▸ Work order:
Quote the listing below in its entirety.

▸ Available data:
********************

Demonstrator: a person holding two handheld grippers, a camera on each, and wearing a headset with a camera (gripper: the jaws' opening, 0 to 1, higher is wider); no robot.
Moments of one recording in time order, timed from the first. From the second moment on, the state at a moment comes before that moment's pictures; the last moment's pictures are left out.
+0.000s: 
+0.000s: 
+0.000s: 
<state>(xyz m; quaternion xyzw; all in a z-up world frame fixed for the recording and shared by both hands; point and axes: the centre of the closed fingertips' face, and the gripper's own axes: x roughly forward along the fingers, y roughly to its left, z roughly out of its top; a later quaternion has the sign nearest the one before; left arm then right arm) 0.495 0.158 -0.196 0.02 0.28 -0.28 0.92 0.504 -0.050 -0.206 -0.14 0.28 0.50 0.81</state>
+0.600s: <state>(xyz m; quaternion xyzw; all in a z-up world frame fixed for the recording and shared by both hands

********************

▸ Task output:
Demonstrator: a person holding two handheld grippers, a camera on each, and wearing a headset with a camera (gripper: the jaws' opening, 0 to 1, higher is wider); no robot.
Moments of one recording in time order, timed from the first. From the second moment on, the state at a moment comes before that moment's pictures; the last moment's pictures are left out.
+0.000s: 
+0.000s: 
+0.000s: 
<state>(xyz m; quaternion xyzw; all in a z-up world frame fixed for the recording and shared by both hands; point and axes: the centre of the closed fingertips' face, and the gripper's own axes: x roughly forward along the fingers, y roughly to its left, z roughly out of its top; a later quaternion has the sign nearest the one before; left arm then right arm) 0.495 0.158 -0.196 0.02 0.28 -0.28 0.92 0.504 -0.050 -0.206 -0.14 0.28 0.50 0.81</state>
+0.600s: <state>(xyz m; quaternion xyzw; all in a z-up world frame fixed for the recording and shared by both hands

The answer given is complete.